The big picture: A persuasive body of research shows that hospital system mergers and hospital acquisitions of doctor practices raise costs, although the American Hospital Association argues otherwise.
The bottom line: Lingering concerns over costs and quality won’t slow down the deal-making. Many other major hospital mergers are pending, more local consolidation is expected, and drug companies are sitting on piles of cash, waiting to spend it on M&A.
What we’re watching: Democratic lawmakers are cracking their knuckles. Rep. David Cicilline (D-R.I.), the incoming chair of the House Judiciary antitrust subcommittee, told Axios he will “launch an investigation into monopoly power in health care markets” this year.
More than 72,000 people died of drug overdoses in 2017. The best-case scenario this year is probably for that number to stay the same.
The medical community is focused on treatment, and on new ways to limit the use of prescription painkillers, where addiction often begins. That could include new packaging, shorter prescriptions and more targeted doses.
What we’re watching: Congress may provide more money for treatment programs, but the most serious opportunity for substantial treatment funding may come from the massive lawsuit that’s pending in a district court in Ohio.
Go deeper: How to change treatment for opioid addiction
Like a piece of modern art, “Medicare for All” means different things to different people. And Democrats haven’t had to settle on any one policy so far. But that will likely change as the 2020 presidential primary heats up.
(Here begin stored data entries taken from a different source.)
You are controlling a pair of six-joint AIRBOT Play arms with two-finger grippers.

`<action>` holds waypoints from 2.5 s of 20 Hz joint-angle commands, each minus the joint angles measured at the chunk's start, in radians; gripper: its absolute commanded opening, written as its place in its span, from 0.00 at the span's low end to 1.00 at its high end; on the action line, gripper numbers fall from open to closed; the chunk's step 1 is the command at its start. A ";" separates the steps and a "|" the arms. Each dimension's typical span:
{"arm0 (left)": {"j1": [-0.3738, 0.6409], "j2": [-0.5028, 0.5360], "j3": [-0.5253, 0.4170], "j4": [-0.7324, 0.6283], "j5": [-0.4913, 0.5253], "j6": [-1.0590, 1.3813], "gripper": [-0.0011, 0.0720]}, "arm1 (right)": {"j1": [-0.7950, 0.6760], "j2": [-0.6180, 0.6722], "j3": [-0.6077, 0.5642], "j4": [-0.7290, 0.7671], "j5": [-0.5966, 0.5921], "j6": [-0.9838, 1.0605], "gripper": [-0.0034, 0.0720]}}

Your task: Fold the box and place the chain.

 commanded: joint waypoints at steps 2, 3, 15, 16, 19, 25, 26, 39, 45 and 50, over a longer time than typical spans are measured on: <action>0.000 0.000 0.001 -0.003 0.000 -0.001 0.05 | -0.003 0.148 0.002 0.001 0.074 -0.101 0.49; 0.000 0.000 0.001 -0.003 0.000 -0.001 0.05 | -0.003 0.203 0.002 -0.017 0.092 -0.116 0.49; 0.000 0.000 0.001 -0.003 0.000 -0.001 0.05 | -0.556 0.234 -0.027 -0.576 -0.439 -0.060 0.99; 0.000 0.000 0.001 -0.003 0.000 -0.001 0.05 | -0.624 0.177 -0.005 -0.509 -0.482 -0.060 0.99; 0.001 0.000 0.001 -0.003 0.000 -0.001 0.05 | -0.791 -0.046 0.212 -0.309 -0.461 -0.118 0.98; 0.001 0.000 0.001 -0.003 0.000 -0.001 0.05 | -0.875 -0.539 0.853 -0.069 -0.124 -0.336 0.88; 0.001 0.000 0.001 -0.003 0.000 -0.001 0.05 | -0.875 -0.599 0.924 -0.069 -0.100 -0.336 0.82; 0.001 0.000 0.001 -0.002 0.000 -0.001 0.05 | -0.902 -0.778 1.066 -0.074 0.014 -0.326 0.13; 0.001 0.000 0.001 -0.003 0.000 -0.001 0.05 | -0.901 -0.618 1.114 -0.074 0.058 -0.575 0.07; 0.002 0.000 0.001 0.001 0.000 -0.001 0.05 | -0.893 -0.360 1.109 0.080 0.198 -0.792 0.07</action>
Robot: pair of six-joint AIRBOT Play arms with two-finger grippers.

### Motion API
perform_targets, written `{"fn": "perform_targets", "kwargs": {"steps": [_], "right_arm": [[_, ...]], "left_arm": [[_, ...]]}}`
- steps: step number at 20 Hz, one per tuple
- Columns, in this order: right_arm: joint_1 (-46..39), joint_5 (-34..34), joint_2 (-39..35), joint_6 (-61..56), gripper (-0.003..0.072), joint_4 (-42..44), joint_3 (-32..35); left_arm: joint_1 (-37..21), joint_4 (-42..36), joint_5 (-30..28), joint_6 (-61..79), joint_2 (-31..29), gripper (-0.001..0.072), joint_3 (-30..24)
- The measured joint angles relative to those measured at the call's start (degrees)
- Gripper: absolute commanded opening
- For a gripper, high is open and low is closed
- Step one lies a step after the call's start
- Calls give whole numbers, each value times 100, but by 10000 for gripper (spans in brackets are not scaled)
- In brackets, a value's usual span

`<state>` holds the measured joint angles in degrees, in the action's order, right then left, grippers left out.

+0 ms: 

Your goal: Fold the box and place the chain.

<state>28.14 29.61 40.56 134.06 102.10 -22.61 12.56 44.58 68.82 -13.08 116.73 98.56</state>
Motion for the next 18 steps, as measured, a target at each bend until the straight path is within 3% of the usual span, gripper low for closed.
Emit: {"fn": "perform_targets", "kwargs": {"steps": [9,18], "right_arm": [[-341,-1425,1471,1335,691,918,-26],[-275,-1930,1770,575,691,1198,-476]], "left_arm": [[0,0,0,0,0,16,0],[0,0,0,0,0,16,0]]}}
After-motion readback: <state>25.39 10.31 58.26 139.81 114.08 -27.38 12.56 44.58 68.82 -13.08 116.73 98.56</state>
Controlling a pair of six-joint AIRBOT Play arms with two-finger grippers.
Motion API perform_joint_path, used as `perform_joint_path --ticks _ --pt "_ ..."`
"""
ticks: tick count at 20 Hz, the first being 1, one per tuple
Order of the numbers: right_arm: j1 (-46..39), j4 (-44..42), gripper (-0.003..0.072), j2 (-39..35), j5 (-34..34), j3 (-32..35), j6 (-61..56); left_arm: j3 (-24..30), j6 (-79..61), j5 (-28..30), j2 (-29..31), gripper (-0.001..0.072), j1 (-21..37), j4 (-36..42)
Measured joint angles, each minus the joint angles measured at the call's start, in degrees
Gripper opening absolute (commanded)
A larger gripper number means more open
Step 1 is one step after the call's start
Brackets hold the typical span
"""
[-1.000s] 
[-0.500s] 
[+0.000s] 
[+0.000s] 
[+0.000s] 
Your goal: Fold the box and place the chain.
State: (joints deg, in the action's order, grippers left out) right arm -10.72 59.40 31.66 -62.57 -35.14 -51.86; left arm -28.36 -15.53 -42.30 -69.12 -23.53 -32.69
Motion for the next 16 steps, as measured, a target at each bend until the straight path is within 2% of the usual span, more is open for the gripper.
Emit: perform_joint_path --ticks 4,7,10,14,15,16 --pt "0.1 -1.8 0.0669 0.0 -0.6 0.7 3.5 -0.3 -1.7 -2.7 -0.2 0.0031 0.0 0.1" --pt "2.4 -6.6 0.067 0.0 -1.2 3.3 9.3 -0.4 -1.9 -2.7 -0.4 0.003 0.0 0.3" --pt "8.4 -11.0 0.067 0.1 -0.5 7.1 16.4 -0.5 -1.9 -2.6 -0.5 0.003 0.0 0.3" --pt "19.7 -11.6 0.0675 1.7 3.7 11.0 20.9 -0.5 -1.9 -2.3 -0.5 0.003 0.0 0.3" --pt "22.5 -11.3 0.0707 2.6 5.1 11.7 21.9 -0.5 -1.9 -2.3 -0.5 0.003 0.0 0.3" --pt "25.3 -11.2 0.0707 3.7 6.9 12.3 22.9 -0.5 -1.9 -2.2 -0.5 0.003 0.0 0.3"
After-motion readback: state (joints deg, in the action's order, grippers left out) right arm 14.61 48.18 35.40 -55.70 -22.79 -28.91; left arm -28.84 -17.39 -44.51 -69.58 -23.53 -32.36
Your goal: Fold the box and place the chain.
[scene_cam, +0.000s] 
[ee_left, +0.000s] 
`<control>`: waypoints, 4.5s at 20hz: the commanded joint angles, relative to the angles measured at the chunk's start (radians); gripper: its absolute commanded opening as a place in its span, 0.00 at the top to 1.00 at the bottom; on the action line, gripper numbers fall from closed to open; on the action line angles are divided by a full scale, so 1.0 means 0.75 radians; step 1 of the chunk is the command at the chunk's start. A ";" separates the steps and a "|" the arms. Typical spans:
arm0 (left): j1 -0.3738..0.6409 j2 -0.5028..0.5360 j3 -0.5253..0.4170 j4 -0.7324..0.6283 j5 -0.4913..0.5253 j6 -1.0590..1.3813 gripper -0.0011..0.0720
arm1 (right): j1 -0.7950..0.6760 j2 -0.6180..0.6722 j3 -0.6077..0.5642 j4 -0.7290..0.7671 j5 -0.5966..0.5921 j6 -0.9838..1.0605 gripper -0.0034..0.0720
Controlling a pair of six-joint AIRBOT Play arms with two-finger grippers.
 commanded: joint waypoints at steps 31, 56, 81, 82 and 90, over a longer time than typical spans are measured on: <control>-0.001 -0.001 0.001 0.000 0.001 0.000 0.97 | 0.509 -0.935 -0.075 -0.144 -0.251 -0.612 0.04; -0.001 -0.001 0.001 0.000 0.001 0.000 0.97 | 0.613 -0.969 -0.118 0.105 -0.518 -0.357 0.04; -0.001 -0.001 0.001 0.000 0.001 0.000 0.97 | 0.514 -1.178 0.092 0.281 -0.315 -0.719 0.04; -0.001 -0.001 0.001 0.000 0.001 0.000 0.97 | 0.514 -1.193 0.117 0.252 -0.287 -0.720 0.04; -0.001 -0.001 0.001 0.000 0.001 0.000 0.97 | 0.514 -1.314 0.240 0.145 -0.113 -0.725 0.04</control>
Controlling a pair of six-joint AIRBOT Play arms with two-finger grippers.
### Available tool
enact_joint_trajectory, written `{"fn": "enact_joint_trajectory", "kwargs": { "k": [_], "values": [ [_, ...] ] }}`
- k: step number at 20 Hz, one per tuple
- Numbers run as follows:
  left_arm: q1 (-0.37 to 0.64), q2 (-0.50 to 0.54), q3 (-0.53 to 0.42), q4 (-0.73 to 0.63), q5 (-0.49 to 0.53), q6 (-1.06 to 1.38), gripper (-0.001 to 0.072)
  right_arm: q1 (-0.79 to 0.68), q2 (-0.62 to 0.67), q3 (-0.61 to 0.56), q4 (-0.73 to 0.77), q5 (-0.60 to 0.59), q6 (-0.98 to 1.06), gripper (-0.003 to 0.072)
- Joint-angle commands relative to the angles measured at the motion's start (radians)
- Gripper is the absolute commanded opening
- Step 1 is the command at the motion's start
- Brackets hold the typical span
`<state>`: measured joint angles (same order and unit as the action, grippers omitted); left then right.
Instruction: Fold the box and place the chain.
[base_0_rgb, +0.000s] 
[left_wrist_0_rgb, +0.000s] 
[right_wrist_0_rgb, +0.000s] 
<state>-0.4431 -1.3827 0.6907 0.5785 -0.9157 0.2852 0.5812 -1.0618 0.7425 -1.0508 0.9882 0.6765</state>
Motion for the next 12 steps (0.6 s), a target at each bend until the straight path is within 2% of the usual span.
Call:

Where it stands: Sen. Bernie Sanders (I-Vt.) popularized the term “Medicare for All,” and though he’s not the first member of Congress to support a single-payer health care system, his bill is the most prominent proposal out there.
What we’re watching: Health care propelled Democrats’ wave in 2018, and it’s one of the issues Democratic voters care about the most. Even though the dream of “Medicare for All” won’t be realized this year, expect it to play a dominant role as Democrats select their next leader.